Methodically testing and optimizing WebRTC applications at Vowel

“testRTC is the defacto standard for providing reliable WebRTC testing functionality.”

Paul Fisher, CTO and Co-Founder at Vowel

There are many vendors who are trying to focus these days on making meetings more efficient. Vowel is a video conferencing tool that actually makes meetings better. It enables users to plan, host, transcribe, search, and share their meetings. They are doing that right from inside the browser, and make use of WebRTC.

Vowel has been using testRTC throughout 2020 and I thought it was a good time to talk with Paul Fisher, CTO and Co-Founder at Vowel. I wanted to understand from him how testRTC helps Vowel improve their product and its user experience.

Identifying bottlenecks and issues, scaling up for launch

One of the most important things in a video conferencing platform is the quality of the media. Before working with testRTC, Vowel lacked the visibility and the means to conduct systematic optimizations and improvements to their video platform. They got to know testRTC through an advisor in the company, whose first suggestion was to use testRTC.

In the early days, Vowel used internal tools, but found out that there’s a lot of overhead with using these tools. They require a lot more work to run, manage and extract the results from the tests conducted. Rolling their own was too time consuming and gave a lot less value.

Once testRTC was adopted by Vowel, things have changed for the better. By setting up a set of initial regression tests that can be executed on demand and through continuous integration, Vowel were able to create a baseline of their implementation performance and quality. From here, they were able to figure out what required improvement and optimization as well as understanding if a new release or modification caused an unwanted regression.

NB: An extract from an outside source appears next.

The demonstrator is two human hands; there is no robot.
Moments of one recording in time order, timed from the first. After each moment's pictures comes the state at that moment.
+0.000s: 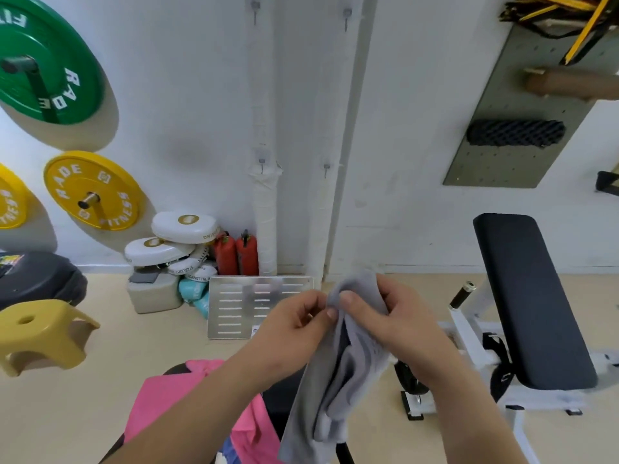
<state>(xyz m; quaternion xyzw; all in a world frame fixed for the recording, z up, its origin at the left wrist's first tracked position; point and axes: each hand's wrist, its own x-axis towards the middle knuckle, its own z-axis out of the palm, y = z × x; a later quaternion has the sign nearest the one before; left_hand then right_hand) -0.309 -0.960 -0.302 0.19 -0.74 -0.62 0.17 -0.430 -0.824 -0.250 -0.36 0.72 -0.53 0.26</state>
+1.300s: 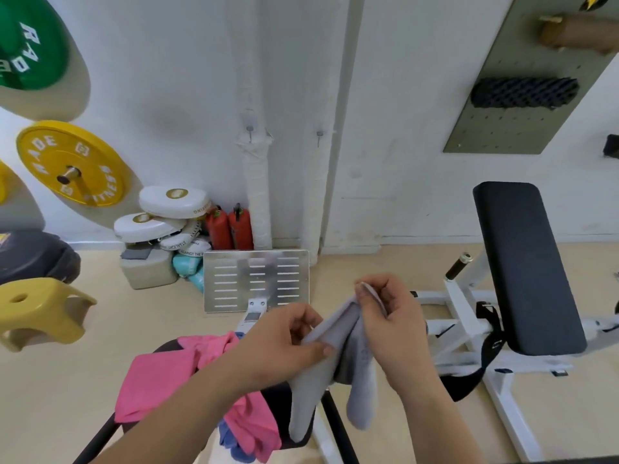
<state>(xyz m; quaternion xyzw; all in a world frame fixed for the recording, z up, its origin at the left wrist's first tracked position) -0.308 -0.954 -0.332 0.22 -0.81 -0.54 0.04 -0.440 -0.818 -0.319 -0.24 0.75 -0.60 0.15</state>
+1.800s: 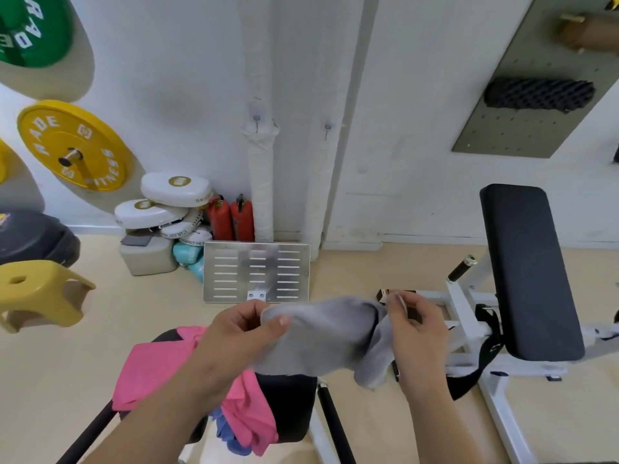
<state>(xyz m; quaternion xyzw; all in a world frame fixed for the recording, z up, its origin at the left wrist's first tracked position) -0.270 -0.974 -0.345 0.36 -0.61 -0.70 0.14 -0.462 -0.812 -0.357 -0.07 0.78 -0.61 0.11</state>
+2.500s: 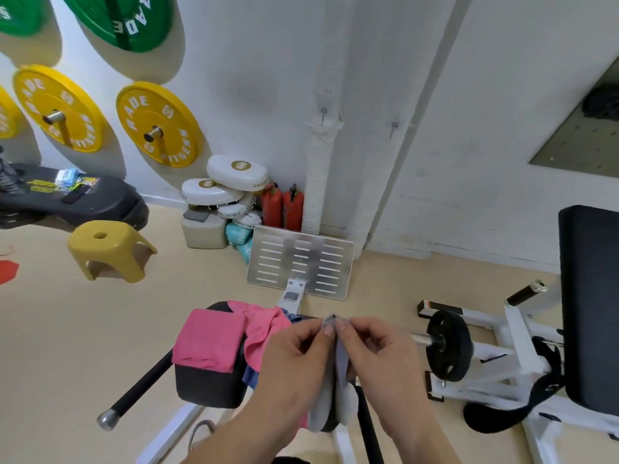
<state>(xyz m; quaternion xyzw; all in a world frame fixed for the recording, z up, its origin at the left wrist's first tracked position) -0.252 -0.920 -0.334 0.45 -0.54 -0.66 0.26 -0.360 -0.855 -0.339 -0.25 0.73 -0.55 0.33</state>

testRTC was extremely instrumental in assisting Vowel resolve multiple issues around its implementation: congestion control, optimizing resolution and bandwidth, debugging simulcast, understanding the cause and optimizing for latency, round trip time and jitter.

Vowel were able to proceed in huge strides in these areas by adopting testRTC. Prior to testRTC, Vowel had a kind of an ad-hoc approach, relying almost entirely on user feedback and metrics collected in datadog and other tools. There was no real methodical way for analyzing and pinpointing the source of the issues.

With the adoption of testRTC, Vowel is now able to reproduce issues and diagnose issues, as well as validate that these issues have been resolved. Vowel created a suite of test scripts for these issues and for the scenarios they focus on. They now methodically run these tests as regression with each release.

“Using testRTC has had the most significant impact in improving the quality, stability and maintenance of our platform.”

This approach got them to catch regression bugs earlier on, before potentially rolling out breaking changes to production – practically preventing them from happening.

Reliance on open source

Vowel was built on top of an open-source open source media server, but significant improvements, customizations and additional features were required for their platform. All these changes had to be rigorously tested, to see how they would affect behavior, stability and scalability.

On top of that, when using open source media servers, there are still all the aspects and nuances of the infrastructure itself. The cloud platform, running across regions, how the video layouts, etc.

One cannot just take an open source product or framework and expect it to work well without tweaking and tuning it.

Vowel made a number of significant modifications to lower-level media settings and behavior. testRTC was used to assess these changes — validating that there was a marked improvement across a range of scenarios, and ensuring that there were no unintentional, negative side effects or complications. Without the use of testRTC, it would be extremely difficult to run these validations — especially in a controlled, consistent, and replicable manner.

One approach is to roll out directly to production and try to figure out if a change made an improvement or not. The challenge there is that there is so much variability of testing in the wild that is unrelated to the changes made that it is easy to lose sight of the true effects of changes – big and small ones.

“A lot of the power of testRTC is that we can really isolate changes, create a clean room validation and make sure that there’s a net positive effect.”

testRTC enabled Vowel to establish a number of critical metrics and set goals across these metrics. Vowel then runs these recurring tests  automatically in regression and extracts these metrics to test and validate that they don’t “fail”.

On using testRTC

“testRTC is the defacto standard for providing reliable WebRTC testing functionality.”

testRTC is used today at Vowel by most of the engineering team.

Test results are shared across the teams, data is exported into the internal company wiki. Vowel’s engineers constantly add new test scripts. New Scrum stories commonly include the creation or improvement of test scripts in testRTC.Every release includes running a battery of tests on testRTC.

For Vowel, testRTC is extremely fast and easy to use.

It is easy to automate and spin up tests on demand with just a click of the button, no matter the scale needed.

The fact that testRTC uses Nightwatch, an open source browser automation framework, makes it powerful in its ability to create and customize practically any scenario.

The test results are well organized in ways that make it easy to understand the status of the test, pinpoint issues and drill down to see the things needed in each layer and level.